The Great Show-and-Tell Disaster
Mike Reiss, Mike Cressy
Hardcover
(Price Stern Sloan, Oct. 15, 2001)
When a young inventor named Ned realizes he doesn't have anything for show-and-tell, he whips up something unique from the odds and ends in his closet. The result is "Ned's Mix-Up Ray," a device that scrambles the letters in a word, changing the object into something else entirely. It's bad enough that he changes his AUNT into a TUNA and the PEAS and GRAPES at the local grocer's into APES with PAGERS. But when he uses the device on his classmates (BRIAN becomes a disembodied BRAIN and poor KRISTEN turns into a STINKER), he pushes things too far. Following a BUS ride, (well, a SUB ride, actually) and a disastrous field trip to an art museum, Ned realizes that he hasn't been kind. So putting his inventive mind to work, he comes up with an ingenious solution to fix all the trouble he's caused.
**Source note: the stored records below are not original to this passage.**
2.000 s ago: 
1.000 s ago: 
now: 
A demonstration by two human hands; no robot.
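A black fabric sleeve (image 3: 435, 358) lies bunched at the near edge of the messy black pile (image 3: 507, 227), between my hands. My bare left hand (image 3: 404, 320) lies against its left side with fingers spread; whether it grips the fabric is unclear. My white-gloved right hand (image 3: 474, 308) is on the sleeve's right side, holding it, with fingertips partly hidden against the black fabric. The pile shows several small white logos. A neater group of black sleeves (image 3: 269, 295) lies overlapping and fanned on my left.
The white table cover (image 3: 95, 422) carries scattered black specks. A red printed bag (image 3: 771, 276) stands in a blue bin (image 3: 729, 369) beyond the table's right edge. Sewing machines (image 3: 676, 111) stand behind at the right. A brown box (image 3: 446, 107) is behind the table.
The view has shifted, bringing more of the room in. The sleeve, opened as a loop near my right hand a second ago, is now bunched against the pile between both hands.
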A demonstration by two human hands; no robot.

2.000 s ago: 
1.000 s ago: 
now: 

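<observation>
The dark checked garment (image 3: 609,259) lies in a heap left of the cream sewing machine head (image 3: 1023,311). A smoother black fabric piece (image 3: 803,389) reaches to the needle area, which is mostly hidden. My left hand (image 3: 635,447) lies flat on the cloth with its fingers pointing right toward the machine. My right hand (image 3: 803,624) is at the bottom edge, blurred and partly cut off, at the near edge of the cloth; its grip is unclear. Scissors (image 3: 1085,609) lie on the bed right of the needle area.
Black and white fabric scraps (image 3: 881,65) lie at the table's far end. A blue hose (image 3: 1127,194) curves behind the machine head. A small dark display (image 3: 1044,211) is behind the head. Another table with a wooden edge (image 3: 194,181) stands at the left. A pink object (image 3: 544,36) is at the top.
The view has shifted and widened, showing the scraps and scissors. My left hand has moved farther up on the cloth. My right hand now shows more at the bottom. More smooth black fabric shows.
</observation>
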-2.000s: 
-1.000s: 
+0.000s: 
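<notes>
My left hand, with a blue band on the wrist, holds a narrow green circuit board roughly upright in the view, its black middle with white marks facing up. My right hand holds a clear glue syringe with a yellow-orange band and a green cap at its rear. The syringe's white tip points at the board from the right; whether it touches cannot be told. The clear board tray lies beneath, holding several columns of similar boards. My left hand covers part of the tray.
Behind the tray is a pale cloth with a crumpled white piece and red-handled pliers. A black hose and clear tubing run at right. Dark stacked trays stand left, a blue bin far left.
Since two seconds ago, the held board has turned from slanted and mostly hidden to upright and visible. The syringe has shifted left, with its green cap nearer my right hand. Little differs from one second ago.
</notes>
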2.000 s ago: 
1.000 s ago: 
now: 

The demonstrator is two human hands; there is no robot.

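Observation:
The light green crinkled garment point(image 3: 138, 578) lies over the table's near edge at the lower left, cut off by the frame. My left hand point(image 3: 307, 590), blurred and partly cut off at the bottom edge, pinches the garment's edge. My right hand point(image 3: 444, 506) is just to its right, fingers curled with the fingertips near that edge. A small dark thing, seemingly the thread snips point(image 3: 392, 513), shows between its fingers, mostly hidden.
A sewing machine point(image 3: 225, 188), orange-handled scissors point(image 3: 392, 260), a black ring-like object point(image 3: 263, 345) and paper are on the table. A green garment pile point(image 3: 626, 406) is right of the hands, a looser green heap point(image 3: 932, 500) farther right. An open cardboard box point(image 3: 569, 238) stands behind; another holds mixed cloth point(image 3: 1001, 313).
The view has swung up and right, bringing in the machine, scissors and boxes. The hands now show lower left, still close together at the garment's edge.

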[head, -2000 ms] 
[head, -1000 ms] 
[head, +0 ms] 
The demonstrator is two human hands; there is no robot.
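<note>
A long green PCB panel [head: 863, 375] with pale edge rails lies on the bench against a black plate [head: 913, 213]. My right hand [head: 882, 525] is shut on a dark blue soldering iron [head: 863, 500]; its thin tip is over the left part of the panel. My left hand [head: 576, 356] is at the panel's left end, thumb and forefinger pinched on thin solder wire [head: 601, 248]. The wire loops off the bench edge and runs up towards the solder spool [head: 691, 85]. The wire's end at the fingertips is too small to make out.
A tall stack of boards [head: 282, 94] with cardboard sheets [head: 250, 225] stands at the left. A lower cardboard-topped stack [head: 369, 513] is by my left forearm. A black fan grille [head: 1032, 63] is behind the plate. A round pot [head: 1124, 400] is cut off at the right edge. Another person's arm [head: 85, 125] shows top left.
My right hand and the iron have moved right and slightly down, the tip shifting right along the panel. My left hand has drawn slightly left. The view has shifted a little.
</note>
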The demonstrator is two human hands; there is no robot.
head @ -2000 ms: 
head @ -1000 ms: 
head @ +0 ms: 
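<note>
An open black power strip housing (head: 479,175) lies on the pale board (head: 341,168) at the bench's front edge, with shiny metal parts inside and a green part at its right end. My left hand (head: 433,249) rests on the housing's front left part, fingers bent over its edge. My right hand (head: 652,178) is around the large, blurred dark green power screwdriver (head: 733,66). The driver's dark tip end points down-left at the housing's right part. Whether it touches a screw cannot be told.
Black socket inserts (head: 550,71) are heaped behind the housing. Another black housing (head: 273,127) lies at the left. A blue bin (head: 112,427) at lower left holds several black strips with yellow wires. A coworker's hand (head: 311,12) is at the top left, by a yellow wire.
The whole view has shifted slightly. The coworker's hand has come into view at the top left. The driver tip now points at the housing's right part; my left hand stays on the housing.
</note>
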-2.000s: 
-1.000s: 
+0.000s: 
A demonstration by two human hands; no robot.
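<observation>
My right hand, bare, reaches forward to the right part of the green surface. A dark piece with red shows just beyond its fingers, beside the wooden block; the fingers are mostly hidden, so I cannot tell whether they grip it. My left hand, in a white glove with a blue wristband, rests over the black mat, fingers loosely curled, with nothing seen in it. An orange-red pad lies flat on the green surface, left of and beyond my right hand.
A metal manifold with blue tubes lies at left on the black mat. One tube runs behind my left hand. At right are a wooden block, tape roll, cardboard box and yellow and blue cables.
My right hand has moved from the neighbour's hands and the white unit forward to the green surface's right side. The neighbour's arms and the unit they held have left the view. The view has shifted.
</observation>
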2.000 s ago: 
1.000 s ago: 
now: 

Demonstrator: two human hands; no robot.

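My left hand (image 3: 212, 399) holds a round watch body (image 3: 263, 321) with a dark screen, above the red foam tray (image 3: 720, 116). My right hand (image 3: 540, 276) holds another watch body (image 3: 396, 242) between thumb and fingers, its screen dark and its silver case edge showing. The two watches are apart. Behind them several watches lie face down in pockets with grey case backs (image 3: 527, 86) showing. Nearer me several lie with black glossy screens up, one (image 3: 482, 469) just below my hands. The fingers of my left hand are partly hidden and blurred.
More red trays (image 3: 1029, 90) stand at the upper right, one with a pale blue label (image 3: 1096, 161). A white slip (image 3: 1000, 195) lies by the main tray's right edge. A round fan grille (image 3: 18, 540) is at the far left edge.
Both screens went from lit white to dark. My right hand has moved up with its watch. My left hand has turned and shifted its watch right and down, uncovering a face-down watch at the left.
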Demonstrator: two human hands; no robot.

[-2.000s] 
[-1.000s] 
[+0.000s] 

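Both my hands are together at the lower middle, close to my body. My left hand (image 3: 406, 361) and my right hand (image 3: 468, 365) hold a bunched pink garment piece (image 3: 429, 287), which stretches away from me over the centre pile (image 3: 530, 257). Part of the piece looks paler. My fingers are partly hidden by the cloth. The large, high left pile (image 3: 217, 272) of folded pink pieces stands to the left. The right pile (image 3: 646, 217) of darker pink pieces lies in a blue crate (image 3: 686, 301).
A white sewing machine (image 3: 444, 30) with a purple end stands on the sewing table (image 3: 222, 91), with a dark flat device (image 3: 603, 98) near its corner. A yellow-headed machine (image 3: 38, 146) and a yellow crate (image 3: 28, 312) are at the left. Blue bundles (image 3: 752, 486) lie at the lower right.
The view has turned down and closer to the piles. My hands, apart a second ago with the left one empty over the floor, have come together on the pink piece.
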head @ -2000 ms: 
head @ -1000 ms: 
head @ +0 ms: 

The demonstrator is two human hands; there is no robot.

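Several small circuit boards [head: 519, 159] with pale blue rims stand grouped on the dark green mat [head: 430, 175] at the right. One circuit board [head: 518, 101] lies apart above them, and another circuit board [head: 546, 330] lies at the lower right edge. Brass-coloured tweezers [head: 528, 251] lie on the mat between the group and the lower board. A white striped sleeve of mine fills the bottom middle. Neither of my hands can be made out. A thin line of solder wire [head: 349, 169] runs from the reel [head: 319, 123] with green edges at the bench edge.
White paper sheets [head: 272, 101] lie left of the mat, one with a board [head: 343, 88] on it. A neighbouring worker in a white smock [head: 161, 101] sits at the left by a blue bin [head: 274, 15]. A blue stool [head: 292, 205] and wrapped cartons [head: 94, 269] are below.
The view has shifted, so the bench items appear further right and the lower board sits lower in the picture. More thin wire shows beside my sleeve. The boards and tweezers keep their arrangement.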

From the off-kilter mind of Mike Reiss, author of the best-selling How Murray Saved Christmas and former writer for The Simpsons, comes this hilarious tale of a show-and-tell project gone waaaay out of control. Mike Reiss' other TV writing credits include The Tonight Show with Johnny Carson, It's Garry Shandling's Show, Alf, and The Critic, starring Jon Lovitz, which he co-created. His first book, How Murray Saved Christmas, received unanimous rave reviews.